Since one of $t,t+1$ is even,

$$ 4t(t+1)\equiv0\pmod8, $$

therefore

$$ y^2\equiv1\pmod8. $$

Thus

$$ n=2^{2k}m, \qquad m\equiv1\pmod8. $$

Conversely, assume

$$ n=2^{2k}m, \qquad m\equiv1\pmod8. $$

It suffices to find a 2-adic square root of $m$.

We construct odd integers $x_r$ satisfying

$$ x_r^2\equiv m\pmod{2^r}, \qquad r\ge3. $$

Because $m\equiv1\pmod8$, the choice $x_3=1$ works modulo $8$.

Assume

$$ x_r^2\equiv m\pmod{2^r}. $$

Write

$$ x_{r+1}=x_r+\varepsilon 2^{r-1}, \qquad \varepsilon\in{0,1}. $$

Then

$$ x_{r+1}^2 \equiv x_r^2+\varepsilon 2^r x_r \pmod{2^{r+1}}. $$

Since $x_r$ is odd, the term $2^r x_r$ is congruent to $2^r$ modulo $2^{r+1}$. Hence exactly one choice of $\varepsilon$ makes

$$ x_{r+1}^2\equiv m\pmod{2^{r+1}}. $$

The sequence $(x_r)$ determines a 2-adic integer $x$ with

$$ x^2=m. $$

Therefore

$$ (2^k x)^2=n. $$

Hence

$$ \sqrt n $$

exists in the 2-adic field exactly when

$$ n=2^{2k}m, \qquad m\equiv1\pmod8. $$

Since

$$ n\equiv2^{2k}\pmod{2^{2k+3}}, $$

this condition is equivalent to the statement in the exercise.

This completes the proof.

∎

Verification

For part (a), the inverse of an odd 2-adic integer is obtained uniquely by solving successively modulo $2,4,8,\ldots$.

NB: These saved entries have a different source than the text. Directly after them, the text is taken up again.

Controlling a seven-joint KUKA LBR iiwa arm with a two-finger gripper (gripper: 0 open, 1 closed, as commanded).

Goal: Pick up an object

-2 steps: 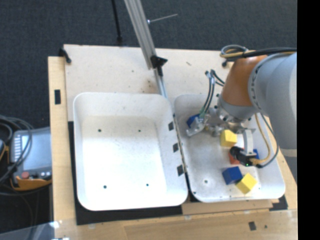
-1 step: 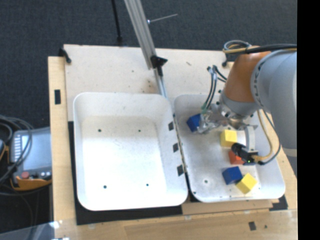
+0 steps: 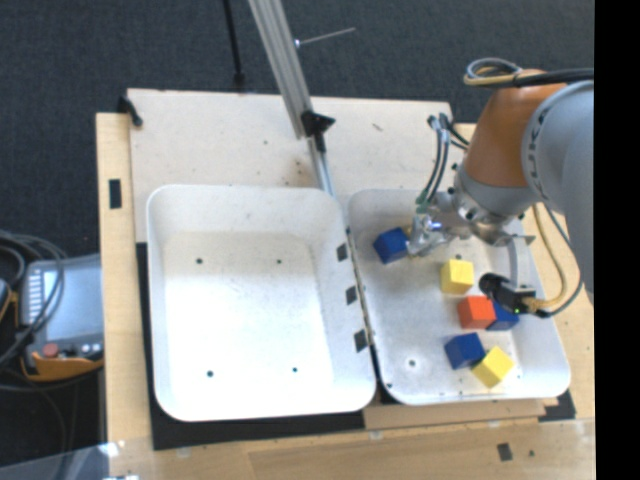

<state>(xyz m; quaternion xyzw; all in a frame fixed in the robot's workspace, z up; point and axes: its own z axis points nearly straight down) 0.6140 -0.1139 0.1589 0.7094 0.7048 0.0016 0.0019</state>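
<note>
Tool [image 3: 425,236] touches the blue cube [image 3: 391,245] at its left; finger state unclear.

I see two bins [image 3: 250,208] of smooth white plastic, lightly speckled with dirt. The bench [image 3: 250,128] looks like pale matt board, scuffed. The blocks [image 3: 458,274] seem matt, like foam or painted wood. A mast [image 3: 280,53] of ribbed, dull metal rises from the bench's far edge.
</note>
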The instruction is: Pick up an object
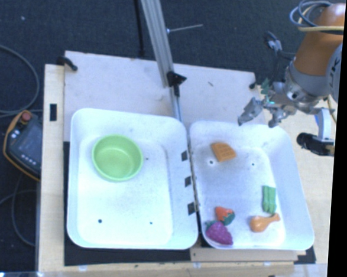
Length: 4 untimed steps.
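**A:** Which piece would you go for? The right bin [291, 155] has five small toy foods in it.

**B:** The orange wedge [222, 151], I'd say. It lies alone toward the far left of that bin, well apart from the others and nearest the arm. It looks like light, stiff plastic, probably a bit slick, so I'd close across its narrow width rather than along the slope.

**A:** And the rest?

**B:** The green piece [269, 199] lies by the right wall, long and thin, easy to pinch across its middle. The orange drumstick [263, 222] sits just near of it; its thin neck is the obvious hold. The red-and-green piece [224, 215] and the purple grapes [219, 232] are touching in the near left corner, crowded against the wall, and the bumpy grapes could roll out of a grip.

**A:** Where's the claw now?

**B:** The gripper [263, 114] hangs above the far edge of the right bin, wrist tilted, fingers spread apart with nothing between them. It would have to come nearer and left, then down.

**A:** The left bin [160, 163]?

**B:** Just a green bowl [117, 157], toward its far left.
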Tool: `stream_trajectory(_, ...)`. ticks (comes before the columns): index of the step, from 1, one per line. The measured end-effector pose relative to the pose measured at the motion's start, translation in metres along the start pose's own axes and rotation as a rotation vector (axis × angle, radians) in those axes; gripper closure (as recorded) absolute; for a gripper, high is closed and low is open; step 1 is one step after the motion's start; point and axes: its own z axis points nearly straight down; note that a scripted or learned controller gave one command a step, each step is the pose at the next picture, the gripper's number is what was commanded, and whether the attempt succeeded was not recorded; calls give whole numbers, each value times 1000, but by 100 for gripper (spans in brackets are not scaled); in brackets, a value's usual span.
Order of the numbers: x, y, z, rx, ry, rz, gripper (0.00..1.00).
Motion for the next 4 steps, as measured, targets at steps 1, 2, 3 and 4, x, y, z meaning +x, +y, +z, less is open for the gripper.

For part (b), the identity

$$ (1-2^\lambda)(1+2^\lambda+2^{2\lambda}+\cdots)=1 $$

is valid in the 2-adic field and converts a repeating left-infinite block into a rational number.

For part (c), eventual periodicity yields a geometric series and therefore a rational value; rational numbers yield only finitely many possible remainders in binary division, forcing periodicity.

For part (d), every 2-adic square has even 2-adic valuation and odd part congruent to $1$ modulo $8$; conversely, the lifting construction produces solutions modulo $2^r$ for all $r$, hence a 2-adic square root.

Notes

Part (d) is the special case $p=2$ of Hensel's theory of $p$-adic square roots. The condition

$$ n=2^{2k}m,\qquad m\equiv1\pmod8, $$

is the complete characterization of integers that are squares in the 2-adic field.